What needs to be done
Pictures aside, return all of the records exactly as they stand.

Data shown
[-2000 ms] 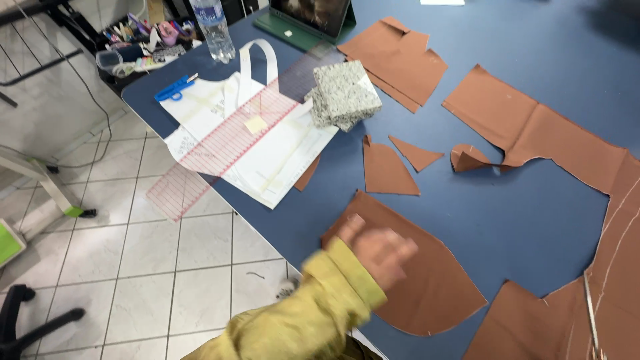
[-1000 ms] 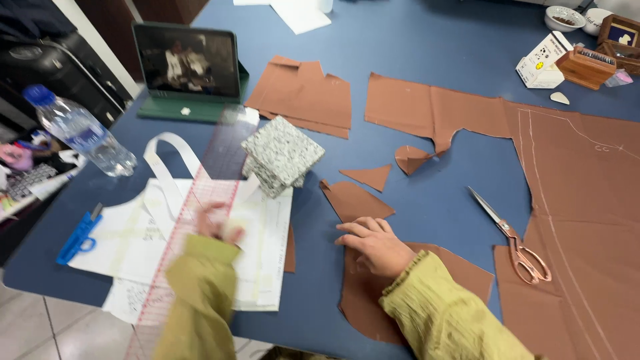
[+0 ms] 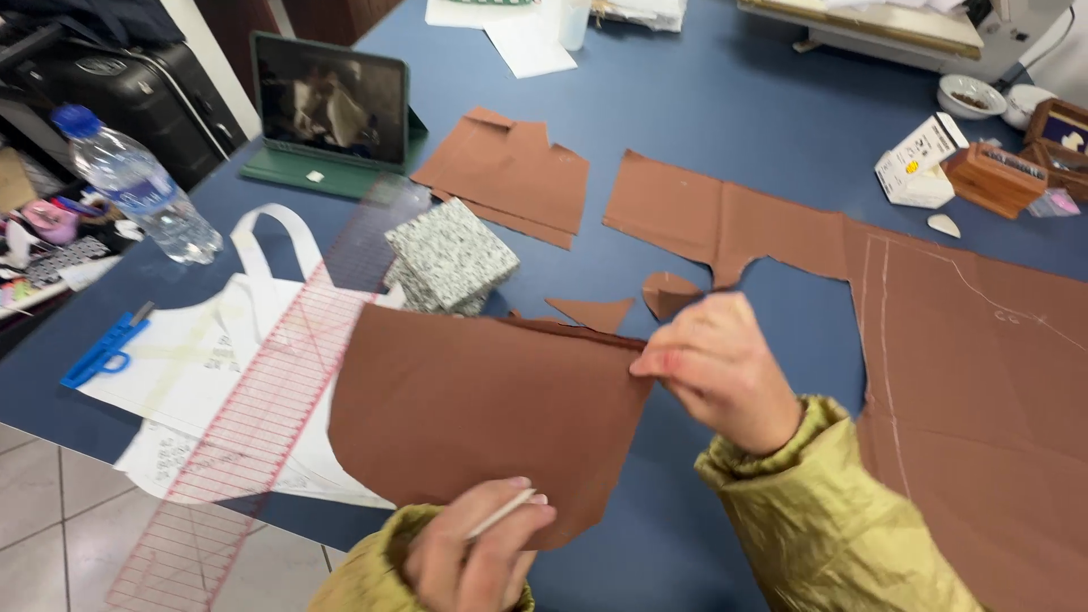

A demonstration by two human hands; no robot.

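Observation:
My right hand (image 3: 722, 365) pinches the upper right corner of a rounded brown fabric piece (image 3: 484, 408), lifting it off the table. My left hand (image 3: 480, 540) is at the piece's lower edge, with a thin whitish stick-like piece, perhaps tailor's chalk, (image 3: 501, 512) between its fingers; whether it also grips the fabric is hard to tell. Left of the fabric, a clear ruler with a red grid (image 3: 255, 399) lies across white paper patterns (image 3: 191, 348). Stacked speckled stone blocks (image 3: 452, 252) rest behind the fabric. Small brown scraps (image 3: 599, 313) lie beyond it.
A large brown cloth with chalk lines (image 3: 960, 357) covers the right side. Another cut piece (image 3: 527, 174) lies behind the blocks. A tablet (image 3: 331, 102) and a water bottle (image 3: 140, 187) stand at the left. A blue clip-like tool (image 3: 106, 350) lies on the patterns. Boxes (image 3: 918, 166) stand far right.
The rounded brown piece, flat on the table earlier, is now raised and held by my right hand. My left hand has moved from the ruler to the fabric's lower edge. Scissors seen earlier are out of sight.

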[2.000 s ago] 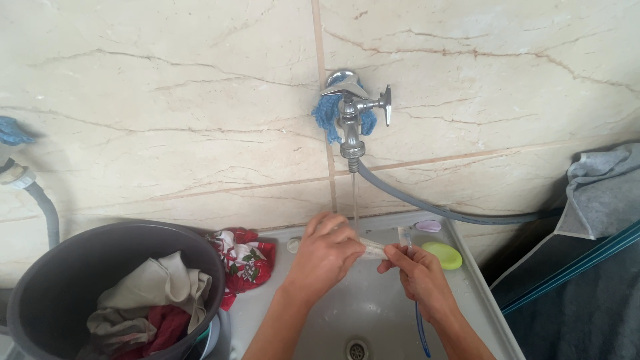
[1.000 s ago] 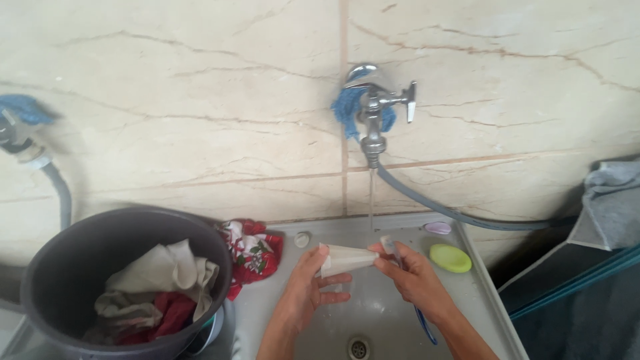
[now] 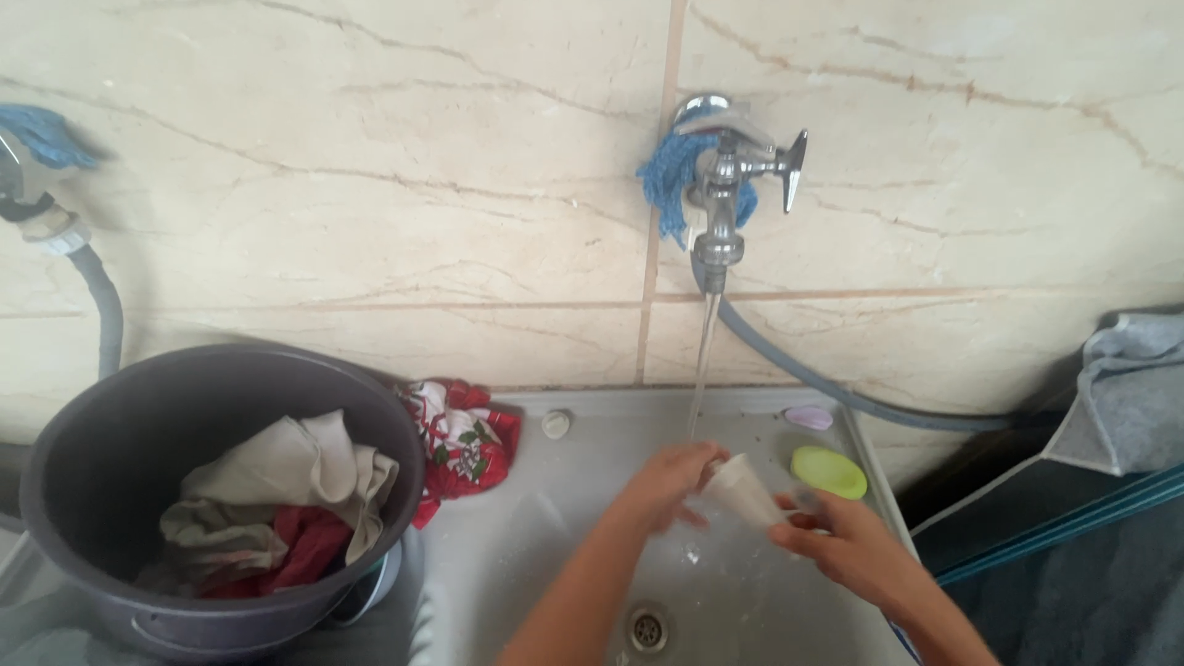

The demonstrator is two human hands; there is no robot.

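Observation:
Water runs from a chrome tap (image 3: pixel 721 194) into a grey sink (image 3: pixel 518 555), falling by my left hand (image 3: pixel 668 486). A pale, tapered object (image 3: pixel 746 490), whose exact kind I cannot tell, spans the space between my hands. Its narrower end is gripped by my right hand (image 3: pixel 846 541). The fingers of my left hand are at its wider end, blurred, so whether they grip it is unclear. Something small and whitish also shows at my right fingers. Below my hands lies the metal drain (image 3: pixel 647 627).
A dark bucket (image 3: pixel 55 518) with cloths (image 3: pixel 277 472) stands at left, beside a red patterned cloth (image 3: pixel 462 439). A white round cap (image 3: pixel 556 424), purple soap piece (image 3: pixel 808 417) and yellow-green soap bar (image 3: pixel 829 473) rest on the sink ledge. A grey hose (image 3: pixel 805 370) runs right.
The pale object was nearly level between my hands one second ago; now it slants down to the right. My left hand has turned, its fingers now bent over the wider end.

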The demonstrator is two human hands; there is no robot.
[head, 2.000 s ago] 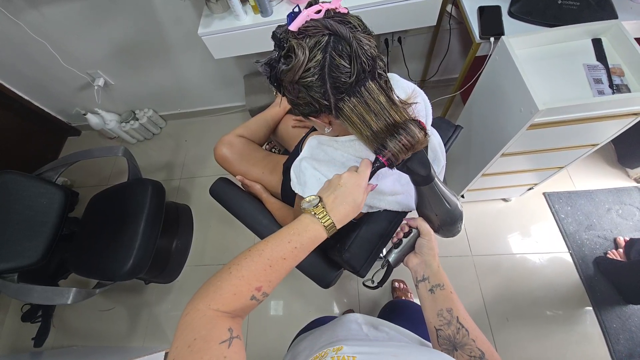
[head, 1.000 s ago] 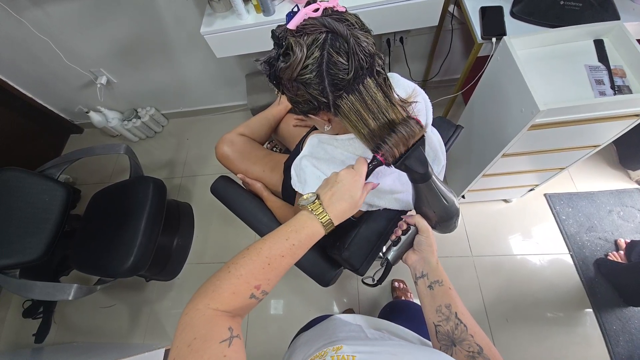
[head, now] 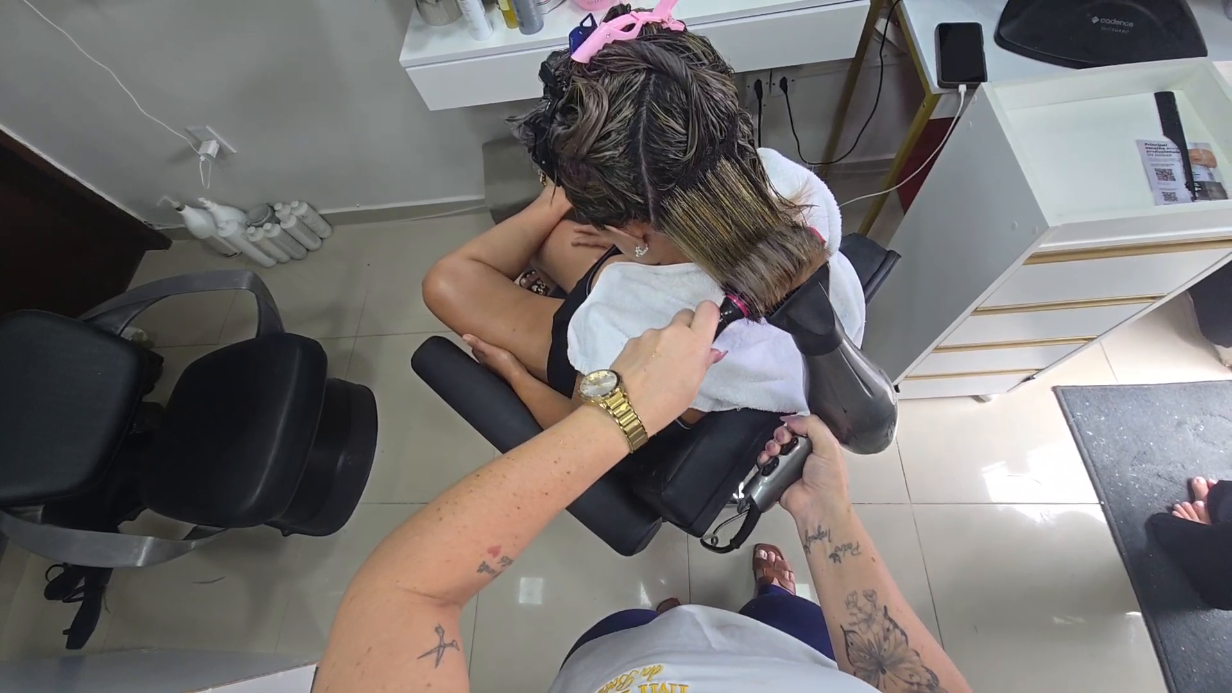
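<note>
My left hand is closed around the handle of a hair brush, whose bristled part is mostly hidden under a section of damp, streaked hair. That hair belongs to a seated person, head bent forward, with a white towel over the shoulders. My right hand grips the handle of a grey hair dryer; its black nozzle lies close against the hair at the brush. Pink and blue clips hold other hair on top of the head.
An empty black salon chair stands at the left. Bottles sit on the floor by the wall. A white shelf is ahead; a white drawer cabinet and a phone are at right. Another person's foot rests on a dark mat.
The brush and dryer have shifted slightly against the hair section. Both hands have kept their hold, and the seated person stays bent forward.
</note>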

Solution for this exercise
[-2000 ms] 
[-1000 ms] 
[+0 ms] 

A demonstration by two human hands; no robot.

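Observation:
My right hand (image 3: 722, 365) pinches the upper right corner of a rounded brown fabric piece (image 3: 484, 408), lifting it off the table. My left hand (image 3: 480, 540) is at the piece's lower edge, with a thin whitish stick-like piece, perhaps tailor's chalk, (image 3: 501, 512) between its fingers; whether it also grips the fabric is hard to tell. Left of the fabric, a clear ruler with a red grid (image 3: 255, 399) lies across white paper patterns (image 3: 191, 348). Stacked speckled stone blocks (image 3: 452, 252) rest behind the fabric. Small brown scraps (image 3: 599, 313) lie beyond it.
A large brown cloth with chalk lines (image 3: 960, 357) covers the right side. Another cut piece (image 3: 527, 174) lies behind the blocks. A tablet (image 3: 331, 102) and a water bottle (image 3: 140, 187) stand at the left. A blue clip-like tool (image 3: 106, 350) lies on the patterns. Boxes (image 3: 918, 166) stand far right.
The rounded brown piece, flat on the table earlier, is now raised and held by my right hand. My left hand has moved from the ruler to the fabric's lower edge. Scissors seen earlier are out of sight.
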
[2.000 s ago] 
[1.000 s ago] 
[now] 

The demonstrator is two human hands; there is no robot.

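Observation:
Water runs from a chrome tap (image 3: pixel 721 194) into a grey sink (image 3: pixel 518 555), falling by my left hand (image 3: pixel 668 486). A pale, tapered object (image 3: pixel 746 490), whose exact kind I cannot tell, spans the space between my hands. Its narrower end is gripped by my right hand (image 3: pixel 846 541). The fingers of my left hand are at its wider end, blurred, so whether they grip it is unclear. Something small and whitish also shows at my right fingers. Below my hands lies the metal drain (image 3: pixel 647 627).
A dark bucket (image 3: pixel 55 518) with cloths (image 3: pixel 277 472) stands at left, beside a red patterned cloth (image 3: pixel 462 439). A white round cap (image 3: pixel 556 424), purple soap piece (image 3: pixel 808 417) and yellow-green soap bar (image 3: pixel 829 473) rest on the sink ledge. A grey hose (image 3: pixel 805 370) runs right.
The pale object was nearly level between my hands one second ago; now it slants down to the right. My left hand has turned, its fingers now bent over the wider end.
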
The demonstrator is two human hands; there is no robot.
[head, 2.000 s ago] 
[head, 1.000 s ago] 
[head, now] 
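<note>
My left hand is closed around the handle of a hair brush, whose bristled part is mostly hidden under a section of damp, streaked hair. That hair belongs to a seated person, head bent forward, with a white towel over the shoulders. My right hand grips the handle of a grey hair dryer; its black nozzle lies close against the hair at the brush. Pink and blue clips hold other hair on top of the head.
An empty black salon chair stands at the left. Bottles sit on the floor by the wall. A white shelf is ahead; a white drawer cabinet and a phone are at right. Another person's foot rests on a dark mat.
The brush and dryer have shifted slightly against the hair section. Both hands have kept their hold, and the seated person stays bent forward.
</note>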

The work for this exercise is now done.